Which lines in the records below contain the word "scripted"? Report each of them.
### Provided information ###
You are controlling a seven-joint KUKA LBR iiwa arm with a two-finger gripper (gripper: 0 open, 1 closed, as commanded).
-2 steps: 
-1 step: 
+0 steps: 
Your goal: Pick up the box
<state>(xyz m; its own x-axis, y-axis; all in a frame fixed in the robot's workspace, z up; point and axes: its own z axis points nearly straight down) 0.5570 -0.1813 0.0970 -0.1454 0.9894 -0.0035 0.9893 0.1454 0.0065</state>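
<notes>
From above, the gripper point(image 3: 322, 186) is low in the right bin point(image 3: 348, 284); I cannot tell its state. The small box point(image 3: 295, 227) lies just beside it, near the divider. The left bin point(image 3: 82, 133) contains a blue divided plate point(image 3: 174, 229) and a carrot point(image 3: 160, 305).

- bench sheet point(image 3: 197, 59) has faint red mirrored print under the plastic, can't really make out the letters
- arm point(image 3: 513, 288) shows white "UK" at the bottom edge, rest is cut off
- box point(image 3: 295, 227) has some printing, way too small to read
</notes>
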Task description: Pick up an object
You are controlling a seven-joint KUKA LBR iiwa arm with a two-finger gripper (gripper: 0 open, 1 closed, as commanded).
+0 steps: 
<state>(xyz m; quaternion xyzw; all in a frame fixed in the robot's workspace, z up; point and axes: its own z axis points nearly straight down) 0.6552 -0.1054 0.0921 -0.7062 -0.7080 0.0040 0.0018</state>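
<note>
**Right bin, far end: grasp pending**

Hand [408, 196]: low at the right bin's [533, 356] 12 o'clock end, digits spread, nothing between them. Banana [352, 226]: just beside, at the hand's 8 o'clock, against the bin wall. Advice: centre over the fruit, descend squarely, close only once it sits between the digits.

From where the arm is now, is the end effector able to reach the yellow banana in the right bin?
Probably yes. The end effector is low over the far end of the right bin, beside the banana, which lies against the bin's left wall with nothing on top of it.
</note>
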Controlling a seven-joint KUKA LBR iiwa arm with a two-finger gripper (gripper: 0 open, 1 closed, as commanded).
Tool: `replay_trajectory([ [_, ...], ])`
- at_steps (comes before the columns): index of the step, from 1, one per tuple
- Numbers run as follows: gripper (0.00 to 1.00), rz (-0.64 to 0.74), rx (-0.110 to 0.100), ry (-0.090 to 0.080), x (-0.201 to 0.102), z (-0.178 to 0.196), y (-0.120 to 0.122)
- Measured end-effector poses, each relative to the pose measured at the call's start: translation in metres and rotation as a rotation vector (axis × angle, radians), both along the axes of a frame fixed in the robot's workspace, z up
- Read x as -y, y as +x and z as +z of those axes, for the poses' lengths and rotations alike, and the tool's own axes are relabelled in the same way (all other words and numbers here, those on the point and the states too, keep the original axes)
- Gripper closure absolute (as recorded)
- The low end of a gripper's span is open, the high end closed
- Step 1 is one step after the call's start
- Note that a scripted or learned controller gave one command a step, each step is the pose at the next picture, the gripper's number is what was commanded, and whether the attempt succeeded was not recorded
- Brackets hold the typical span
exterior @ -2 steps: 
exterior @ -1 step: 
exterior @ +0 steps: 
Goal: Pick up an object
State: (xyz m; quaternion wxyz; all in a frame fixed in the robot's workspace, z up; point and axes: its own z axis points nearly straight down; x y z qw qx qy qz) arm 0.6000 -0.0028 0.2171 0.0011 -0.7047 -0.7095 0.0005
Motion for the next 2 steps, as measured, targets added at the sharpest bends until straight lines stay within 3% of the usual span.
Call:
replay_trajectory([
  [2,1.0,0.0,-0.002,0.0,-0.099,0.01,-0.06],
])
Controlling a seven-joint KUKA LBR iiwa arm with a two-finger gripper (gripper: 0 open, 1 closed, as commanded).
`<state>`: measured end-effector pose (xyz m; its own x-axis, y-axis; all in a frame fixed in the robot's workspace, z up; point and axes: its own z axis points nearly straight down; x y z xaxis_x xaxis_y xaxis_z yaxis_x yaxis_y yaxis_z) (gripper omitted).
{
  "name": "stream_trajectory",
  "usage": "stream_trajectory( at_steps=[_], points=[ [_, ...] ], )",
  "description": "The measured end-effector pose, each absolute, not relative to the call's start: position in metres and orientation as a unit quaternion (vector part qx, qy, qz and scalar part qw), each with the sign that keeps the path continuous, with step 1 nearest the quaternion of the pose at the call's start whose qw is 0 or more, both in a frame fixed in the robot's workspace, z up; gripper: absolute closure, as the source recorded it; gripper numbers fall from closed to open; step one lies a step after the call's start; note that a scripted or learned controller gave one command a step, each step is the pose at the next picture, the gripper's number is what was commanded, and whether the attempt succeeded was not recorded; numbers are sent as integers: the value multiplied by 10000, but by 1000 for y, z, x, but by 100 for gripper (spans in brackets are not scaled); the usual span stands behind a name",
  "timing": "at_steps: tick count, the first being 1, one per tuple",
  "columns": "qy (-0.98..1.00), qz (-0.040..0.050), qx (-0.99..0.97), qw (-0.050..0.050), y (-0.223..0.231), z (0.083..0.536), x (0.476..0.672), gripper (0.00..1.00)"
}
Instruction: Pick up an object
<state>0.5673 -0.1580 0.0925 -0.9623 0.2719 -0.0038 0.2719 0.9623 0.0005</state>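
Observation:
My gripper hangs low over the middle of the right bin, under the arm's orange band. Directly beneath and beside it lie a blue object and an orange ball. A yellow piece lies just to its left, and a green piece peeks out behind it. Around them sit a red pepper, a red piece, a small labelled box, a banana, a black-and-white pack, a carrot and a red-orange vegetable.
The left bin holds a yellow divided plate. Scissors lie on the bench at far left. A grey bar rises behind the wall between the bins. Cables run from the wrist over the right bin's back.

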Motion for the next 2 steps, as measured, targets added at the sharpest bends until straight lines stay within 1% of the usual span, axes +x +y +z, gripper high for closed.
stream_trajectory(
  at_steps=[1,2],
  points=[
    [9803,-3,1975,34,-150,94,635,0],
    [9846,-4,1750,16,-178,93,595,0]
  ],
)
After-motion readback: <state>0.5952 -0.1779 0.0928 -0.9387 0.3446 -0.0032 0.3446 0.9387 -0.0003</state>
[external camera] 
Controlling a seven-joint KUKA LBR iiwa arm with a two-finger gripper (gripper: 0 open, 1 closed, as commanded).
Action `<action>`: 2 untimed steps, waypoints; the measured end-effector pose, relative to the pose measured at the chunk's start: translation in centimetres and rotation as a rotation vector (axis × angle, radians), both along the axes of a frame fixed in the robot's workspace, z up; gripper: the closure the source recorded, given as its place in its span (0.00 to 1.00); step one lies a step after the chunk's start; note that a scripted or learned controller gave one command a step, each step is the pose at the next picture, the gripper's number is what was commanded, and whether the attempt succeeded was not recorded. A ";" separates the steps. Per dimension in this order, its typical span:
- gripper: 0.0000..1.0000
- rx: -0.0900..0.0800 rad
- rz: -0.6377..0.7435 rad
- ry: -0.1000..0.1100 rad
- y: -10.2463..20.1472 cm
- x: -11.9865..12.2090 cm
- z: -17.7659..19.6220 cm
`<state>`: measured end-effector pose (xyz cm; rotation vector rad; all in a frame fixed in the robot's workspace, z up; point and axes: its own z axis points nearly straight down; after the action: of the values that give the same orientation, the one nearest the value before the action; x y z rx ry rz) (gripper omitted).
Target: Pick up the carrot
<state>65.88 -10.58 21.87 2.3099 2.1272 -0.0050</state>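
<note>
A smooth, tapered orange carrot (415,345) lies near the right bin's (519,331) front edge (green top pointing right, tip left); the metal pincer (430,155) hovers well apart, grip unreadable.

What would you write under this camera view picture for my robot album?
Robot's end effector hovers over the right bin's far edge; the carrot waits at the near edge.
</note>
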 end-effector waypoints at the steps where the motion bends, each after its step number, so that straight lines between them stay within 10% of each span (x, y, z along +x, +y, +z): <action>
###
**Exercise result**
- Note that a scripted or learned controller gave one command a step, each step is the pose at the next picture, the gripper's number is what was commanded, and whether the attempt succeeded was not recorded
  "description": "The measured end-effector pose, each absolute, not relative to the call's start: position in metres and orientation as a unit quaternion (vector part qx, qy, qz and scalar part qw), each with the sign that keeps the path continuous, with step 1 nearest the quaternion of the pose at the call's start whose qw is 0 or more, both in a frame fixed in the robot's workspace, z up; gripper: absolute closure, as the source recorded it; gripper numbers fall from closed to open; step one lies a step after the call's start; note that a scripted or learned controller gave one command a step, each step is the pose at the next picture, the gripper's number is what was commanded, and whether the attempt succeeded was not recorded; numbers are sent as integers: the value multiplied by 10000, but by 1000 for y, z, x, but by 100 for gripper (spans in brackets are not scaled); the usual span stands behind a name",
Action `<action>`: 2 untimed steps, waypoints; the measured end-effector pose, relative to the pose measured at the chunk's start: translation in centimetres and rotation as a rotation vector (axis × angle, radians), both along the axes of a frame fixed in the robot's workspace, z up; gripper: the closure the source recorded, given as its place in its span (0.00 to 1.00); step one lies a step after the chunk's start; note that a scripted or learned controller gave one command a step, each step is the pose at the next picture, the gripper's number is what was commanded, and whether the attempt succeeded was not recorded. A ";" separates the steps. Per dimension in this order, its typical span:

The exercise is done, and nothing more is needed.